The minimax problem

Question

We define the maximum norm of a function on $[-1,1]$ by $\|f \|_{\infty} = \underset{-1 \leq x \leq 1}{\max} |f(x)|$. Find $a,b \in \mathbb{R}$ such that $\|ax^2+x+b \|_{\infty}$ get the minimum value.

Answer 1

Here is a cheap solution based on convexity:

Note that for a fixed $x$, the function $(a,b) \mapsto |a x^2+x+b|$ is convex, hence it follows that $f((a,b)) = \max_{|x| \le 1} |a x^2+x+b|$ is convex.

Note that the domain of the $\max$ is symmetric about zero and compute $f(-(a,b))$.

Use this information to compute the minimum value.

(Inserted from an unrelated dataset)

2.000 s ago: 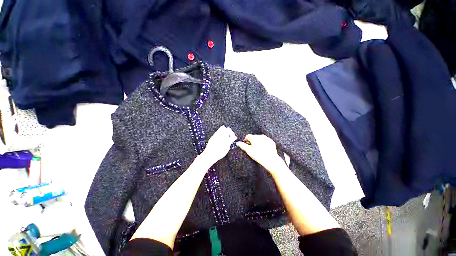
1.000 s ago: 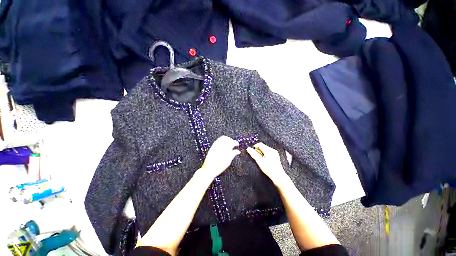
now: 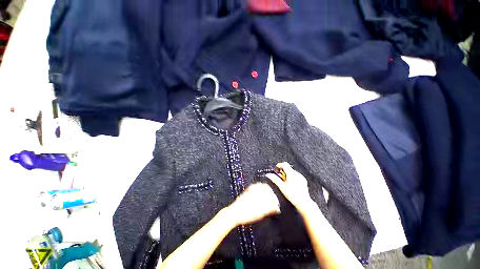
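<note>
A dark grey tweed jacket (image 3: 195, 157) lies front up on the white table, with purple and white speckled braid trim (image 3: 235, 163) at its neckline and down its front. A dark hanger (image 3: 217, 102) sits in the neckline. My right hand (image 3: 288, 184) is at the upper pocket trim on the jacket's right side in the picture, with a small orange-copper thing at its fingers. My left hand (image 3: 258, 202) is beside it, lower and closer to the front placket, blurred. Its fingertips are hidden, so I cannot tell whether it holds anything.
Navy coats (image 3: 210, 47) with red buttons lie beyond the jacket. Folded navy garment pieces (image 3: 437, 157) lie at right. At left on the white table (image 3: 100, 163) are a purple bottle (image 3: 42, 161), a blue-and-white tube (image 3: 71, 199) and a teal tool (image 3: 76, 254).
The view has shifted, so everything sits lower and further right. My left hand has left the pocket trim and moved down beside it; my right hand stays at the trim.
</note>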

We have $f(-(a,b)) = f((a,b))$ and so convexity gives $f((0,0)) \le {1 \over 2} (f((a,b))+ f(-(a,b))) = f((a,b))$. Hence $(a,b) = (0,0)$ is a minimiser.

Notes:

A little work shows that that iff $|a| \le {1 \over 2}$ and $b=-a$, then $f((a,b)) = f((0,0)) = 1$. In particular, while there is an odd function $x \mapsto 0 x^2 + 0$ that best approximates $x \mapsto x$, there is also an even (but not odd) function $x \mapsto {1 \over 2} x^2 - {1 \over 2}$ that best approximates $x \mapsto x$.

A similar approach can be used to show that there is a polynomial of best approximation of an odd function that has only odd powers of $x$. If $g$ is odd, $p_{e,o}(x) = \sum_k e_k x^{2k} + \sum_k o_k x^{2k+1}$ and $f((e,o)) = \max_{|x|\le 1} | p_{e,o}(x) - g(x)|$, then we can show that $f((-e,o)) = f((e,o))$ and so $f((0,o)) \le f((e,o))$, so we need only consider odd degree polynomials.

Answer 2

A simple way to see that the minimum is at $a=b=0$ is as follows.

First, it is easily checked that for $a=b=0$, $\lVert f\rVert_{\infty}=1$. Now, observe that for arbitrary $a,b\in\mathbb{R}$ we have

$$f(1)=a+b+1\\ f(-1)=a+b-1,$$

so that $|f(1)|>1$ whenever $a+b>0$ and $|f(-1)|>1$ whenever $a+b<0$. Moreover, when $a+b=0$, we have $|f(1)|=|f(-1)|=1$. We see that regardless of the situation, $\lVert f \rVert_{\infty} \geq 1$, so $a=b=0$ is indeed a minimum for $\lVert f \rVert_{\infty}$.